Statistical Uncertainty in Word Embeddings: GloVe-V
Andrea Vallebueno, Cassandra Handan-Nader, Christopher D. Manning, Daniel E. Ho
TL;DR
This paper introduces GloVe-V, a scalable method to quantify reconstruction error uncertainty for GloVe word embeddings by modeling the embedding optimization as a probabilistic problem and deriving a multivariate normal distribution over word vectors. The approach yields per-word variance estimates and a principled delta-method or resampling-based route to propagate uncertainty into downstream statistics such as cosine similarity, neighbor rankings, model performance, and bias measures. Key contributions include the statistical foundations for reconstruction-variance in GloVe, demonstrations of how variance alters conclusions in word similarity, model comparison, and bias analyses, and public data release with pre-computed embeddings and variances.
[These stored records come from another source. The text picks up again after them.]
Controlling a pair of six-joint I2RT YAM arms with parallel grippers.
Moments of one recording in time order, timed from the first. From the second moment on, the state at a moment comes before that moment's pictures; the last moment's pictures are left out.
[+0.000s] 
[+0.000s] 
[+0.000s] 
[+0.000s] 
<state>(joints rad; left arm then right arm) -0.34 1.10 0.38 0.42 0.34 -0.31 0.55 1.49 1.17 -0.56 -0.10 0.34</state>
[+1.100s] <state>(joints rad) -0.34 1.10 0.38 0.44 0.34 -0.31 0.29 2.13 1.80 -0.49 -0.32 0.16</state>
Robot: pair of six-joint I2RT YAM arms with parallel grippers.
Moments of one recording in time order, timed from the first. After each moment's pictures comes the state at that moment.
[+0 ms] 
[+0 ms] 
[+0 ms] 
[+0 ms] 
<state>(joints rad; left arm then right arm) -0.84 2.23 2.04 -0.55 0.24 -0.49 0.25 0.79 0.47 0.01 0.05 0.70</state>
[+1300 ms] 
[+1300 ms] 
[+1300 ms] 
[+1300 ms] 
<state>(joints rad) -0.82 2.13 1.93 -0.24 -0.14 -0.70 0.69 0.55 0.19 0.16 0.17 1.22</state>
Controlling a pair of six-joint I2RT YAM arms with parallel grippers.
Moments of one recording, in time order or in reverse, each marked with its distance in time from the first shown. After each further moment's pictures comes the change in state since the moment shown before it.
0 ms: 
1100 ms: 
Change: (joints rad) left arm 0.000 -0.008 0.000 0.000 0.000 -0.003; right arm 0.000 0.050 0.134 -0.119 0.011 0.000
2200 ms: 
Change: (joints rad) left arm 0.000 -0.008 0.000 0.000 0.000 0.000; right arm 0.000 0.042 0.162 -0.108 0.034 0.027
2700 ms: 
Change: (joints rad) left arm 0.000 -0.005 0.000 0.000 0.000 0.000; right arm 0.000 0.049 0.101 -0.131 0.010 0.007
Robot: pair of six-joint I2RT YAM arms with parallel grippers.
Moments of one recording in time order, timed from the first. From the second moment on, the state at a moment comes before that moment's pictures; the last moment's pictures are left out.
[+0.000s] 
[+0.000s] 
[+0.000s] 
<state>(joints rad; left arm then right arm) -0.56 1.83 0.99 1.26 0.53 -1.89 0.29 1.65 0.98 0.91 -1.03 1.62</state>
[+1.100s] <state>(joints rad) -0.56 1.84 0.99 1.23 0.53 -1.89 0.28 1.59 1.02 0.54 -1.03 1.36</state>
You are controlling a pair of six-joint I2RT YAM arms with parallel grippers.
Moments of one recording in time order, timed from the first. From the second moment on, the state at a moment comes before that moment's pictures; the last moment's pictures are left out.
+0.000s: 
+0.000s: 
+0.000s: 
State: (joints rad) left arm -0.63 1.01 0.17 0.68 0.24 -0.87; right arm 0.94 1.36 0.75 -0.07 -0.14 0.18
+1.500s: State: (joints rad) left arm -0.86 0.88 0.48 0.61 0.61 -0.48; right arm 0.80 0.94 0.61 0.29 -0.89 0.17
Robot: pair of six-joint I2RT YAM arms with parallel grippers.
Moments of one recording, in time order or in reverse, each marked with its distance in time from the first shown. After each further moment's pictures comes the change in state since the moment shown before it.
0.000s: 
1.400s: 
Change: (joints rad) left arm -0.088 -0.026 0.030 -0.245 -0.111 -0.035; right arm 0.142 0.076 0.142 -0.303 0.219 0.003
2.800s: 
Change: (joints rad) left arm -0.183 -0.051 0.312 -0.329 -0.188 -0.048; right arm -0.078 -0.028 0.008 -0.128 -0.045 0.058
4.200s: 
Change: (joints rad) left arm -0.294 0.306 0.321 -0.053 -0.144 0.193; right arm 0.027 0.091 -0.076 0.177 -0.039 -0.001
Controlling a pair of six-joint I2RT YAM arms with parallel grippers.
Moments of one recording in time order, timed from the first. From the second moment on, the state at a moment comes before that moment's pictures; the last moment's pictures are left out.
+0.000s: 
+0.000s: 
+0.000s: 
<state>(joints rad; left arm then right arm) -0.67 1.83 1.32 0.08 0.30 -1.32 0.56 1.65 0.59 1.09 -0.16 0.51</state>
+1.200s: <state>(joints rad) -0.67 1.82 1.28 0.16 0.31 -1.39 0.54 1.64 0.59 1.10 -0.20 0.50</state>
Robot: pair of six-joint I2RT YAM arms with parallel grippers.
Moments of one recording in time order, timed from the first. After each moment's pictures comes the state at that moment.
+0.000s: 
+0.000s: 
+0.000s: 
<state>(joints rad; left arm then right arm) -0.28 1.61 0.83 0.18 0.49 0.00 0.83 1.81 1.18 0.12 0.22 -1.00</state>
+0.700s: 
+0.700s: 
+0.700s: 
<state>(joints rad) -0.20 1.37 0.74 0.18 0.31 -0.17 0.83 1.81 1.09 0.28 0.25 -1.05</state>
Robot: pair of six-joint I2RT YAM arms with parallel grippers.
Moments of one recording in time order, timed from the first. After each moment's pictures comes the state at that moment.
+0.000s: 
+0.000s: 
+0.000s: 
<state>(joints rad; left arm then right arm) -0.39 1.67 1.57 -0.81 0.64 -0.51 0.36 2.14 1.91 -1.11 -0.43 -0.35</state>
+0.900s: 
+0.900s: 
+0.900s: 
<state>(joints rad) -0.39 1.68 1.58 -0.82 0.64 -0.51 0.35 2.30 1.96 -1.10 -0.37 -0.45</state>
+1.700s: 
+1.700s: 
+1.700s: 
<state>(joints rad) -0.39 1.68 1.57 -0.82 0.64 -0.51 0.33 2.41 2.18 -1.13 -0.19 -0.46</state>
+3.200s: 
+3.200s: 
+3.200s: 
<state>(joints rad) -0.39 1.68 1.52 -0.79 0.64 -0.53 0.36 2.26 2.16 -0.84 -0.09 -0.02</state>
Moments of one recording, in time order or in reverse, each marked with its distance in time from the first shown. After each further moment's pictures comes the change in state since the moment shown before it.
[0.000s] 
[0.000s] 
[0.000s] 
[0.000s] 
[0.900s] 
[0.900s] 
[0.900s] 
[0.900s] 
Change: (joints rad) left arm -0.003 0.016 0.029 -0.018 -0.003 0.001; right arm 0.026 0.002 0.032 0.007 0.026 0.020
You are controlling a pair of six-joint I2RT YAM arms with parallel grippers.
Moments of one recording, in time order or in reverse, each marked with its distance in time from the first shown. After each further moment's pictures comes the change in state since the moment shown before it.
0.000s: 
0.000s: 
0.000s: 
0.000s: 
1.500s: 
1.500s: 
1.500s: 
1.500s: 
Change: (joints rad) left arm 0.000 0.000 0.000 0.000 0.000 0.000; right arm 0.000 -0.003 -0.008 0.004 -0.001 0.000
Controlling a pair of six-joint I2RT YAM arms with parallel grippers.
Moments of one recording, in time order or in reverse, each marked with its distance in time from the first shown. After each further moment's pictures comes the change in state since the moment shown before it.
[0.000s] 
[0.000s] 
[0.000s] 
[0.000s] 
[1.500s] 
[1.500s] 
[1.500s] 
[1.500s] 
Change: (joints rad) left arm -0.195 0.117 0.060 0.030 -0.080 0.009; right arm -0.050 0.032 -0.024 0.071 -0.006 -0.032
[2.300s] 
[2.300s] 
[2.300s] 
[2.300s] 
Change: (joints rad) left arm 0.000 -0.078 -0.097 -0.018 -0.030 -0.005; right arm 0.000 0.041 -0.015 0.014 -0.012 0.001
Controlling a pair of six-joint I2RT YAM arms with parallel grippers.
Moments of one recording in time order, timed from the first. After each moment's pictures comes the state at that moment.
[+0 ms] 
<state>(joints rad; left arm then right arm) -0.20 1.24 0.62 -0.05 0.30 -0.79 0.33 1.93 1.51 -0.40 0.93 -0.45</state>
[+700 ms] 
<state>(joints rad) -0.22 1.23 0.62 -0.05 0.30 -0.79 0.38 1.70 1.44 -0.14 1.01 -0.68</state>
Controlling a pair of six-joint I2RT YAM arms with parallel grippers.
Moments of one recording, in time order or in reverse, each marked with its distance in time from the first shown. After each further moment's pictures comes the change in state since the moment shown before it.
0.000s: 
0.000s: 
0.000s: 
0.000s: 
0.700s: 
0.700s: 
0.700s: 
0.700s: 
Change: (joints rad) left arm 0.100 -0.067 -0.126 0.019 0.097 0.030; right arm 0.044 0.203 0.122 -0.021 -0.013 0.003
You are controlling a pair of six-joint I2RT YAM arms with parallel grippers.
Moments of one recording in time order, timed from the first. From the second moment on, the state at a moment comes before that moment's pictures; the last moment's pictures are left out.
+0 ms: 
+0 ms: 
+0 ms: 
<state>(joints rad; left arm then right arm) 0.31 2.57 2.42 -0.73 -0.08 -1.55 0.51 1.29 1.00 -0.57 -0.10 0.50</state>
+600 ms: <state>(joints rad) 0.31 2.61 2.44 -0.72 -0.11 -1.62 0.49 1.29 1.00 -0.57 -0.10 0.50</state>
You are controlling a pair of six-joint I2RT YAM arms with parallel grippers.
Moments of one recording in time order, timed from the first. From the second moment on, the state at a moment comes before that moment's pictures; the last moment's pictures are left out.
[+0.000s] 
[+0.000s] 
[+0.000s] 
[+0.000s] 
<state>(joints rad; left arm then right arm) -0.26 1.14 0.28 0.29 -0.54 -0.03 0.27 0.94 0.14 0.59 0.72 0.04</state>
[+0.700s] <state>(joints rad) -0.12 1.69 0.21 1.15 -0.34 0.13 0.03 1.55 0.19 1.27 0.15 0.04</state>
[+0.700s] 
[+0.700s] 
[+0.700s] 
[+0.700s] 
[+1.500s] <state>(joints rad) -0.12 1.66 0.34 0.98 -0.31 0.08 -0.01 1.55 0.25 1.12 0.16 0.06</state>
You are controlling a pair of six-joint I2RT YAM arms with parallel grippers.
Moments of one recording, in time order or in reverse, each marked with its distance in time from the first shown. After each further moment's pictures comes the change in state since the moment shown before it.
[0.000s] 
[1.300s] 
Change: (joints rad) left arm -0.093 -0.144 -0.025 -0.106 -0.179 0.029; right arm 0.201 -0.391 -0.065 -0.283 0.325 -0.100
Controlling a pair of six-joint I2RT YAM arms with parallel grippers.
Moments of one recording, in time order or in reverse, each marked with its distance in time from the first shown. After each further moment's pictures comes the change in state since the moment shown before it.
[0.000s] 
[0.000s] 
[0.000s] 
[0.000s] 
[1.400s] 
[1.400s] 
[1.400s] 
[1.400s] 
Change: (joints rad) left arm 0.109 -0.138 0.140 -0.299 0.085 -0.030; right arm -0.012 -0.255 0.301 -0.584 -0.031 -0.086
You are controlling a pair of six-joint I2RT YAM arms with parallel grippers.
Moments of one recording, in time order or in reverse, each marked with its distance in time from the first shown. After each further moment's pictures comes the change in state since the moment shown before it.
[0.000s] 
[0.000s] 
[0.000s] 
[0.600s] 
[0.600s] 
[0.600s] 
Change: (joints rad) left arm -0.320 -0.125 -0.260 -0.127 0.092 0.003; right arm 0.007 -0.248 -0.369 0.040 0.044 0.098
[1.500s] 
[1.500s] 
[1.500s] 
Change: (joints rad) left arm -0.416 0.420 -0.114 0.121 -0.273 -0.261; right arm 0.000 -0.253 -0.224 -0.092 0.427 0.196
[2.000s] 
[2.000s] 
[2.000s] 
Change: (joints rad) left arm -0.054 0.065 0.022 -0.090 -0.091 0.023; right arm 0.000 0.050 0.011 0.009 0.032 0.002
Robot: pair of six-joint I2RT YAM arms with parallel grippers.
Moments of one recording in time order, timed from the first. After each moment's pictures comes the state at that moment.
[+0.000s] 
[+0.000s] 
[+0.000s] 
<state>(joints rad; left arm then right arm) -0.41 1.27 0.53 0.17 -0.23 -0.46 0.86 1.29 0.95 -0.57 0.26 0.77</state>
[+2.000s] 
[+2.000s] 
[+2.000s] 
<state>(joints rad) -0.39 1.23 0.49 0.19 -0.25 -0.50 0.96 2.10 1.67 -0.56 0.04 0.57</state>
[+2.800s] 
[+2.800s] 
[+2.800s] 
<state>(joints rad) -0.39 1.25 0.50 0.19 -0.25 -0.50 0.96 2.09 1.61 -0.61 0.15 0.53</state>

The method is computationally efficient relative to document bootstrap and provides a coherent framework for significance testing in NLP, though it is limited to words with sufficient co-occurrence context and currently tailored to the GloVe model. The authors also acknowledge potential extensions to transformer-based representations and other sources of uncertainty, outlining clear avenues for future work.
Abstract
Static word embeddings are ubiquitous in computational social science applications and contribute to practical decision-making in a variety of fields including law and healthcare. However, assessing the statistical uncertainty in downstream conclusions drawn from word embedding statistics has remained challenging. When using only point estimates for embeddings, researchers have no streamlined way of assessing the degree to which their model selection criteria or scientific conclusions are subject to noise due to sparsity in the underlying data used to generate the embeddings. We introduce a method to obtain approximate, easy-to-use, and scalable reconstruction error variance estimates for GloVe (Pennington et al., 2014), one of the most widely used word embedding models, using an analytical approximation to a multivariate normal model. To demonstrate the value of embeddings with variance (GloVe-V), we illustrate how our approach enables principled hypothesis testing in core word embedding tasks, such as comparing the similarity between different word pairs in vector space, assessing the performance of different models, and analyzing the relative degree of ethnic or gender bias in a corpus using different word lists.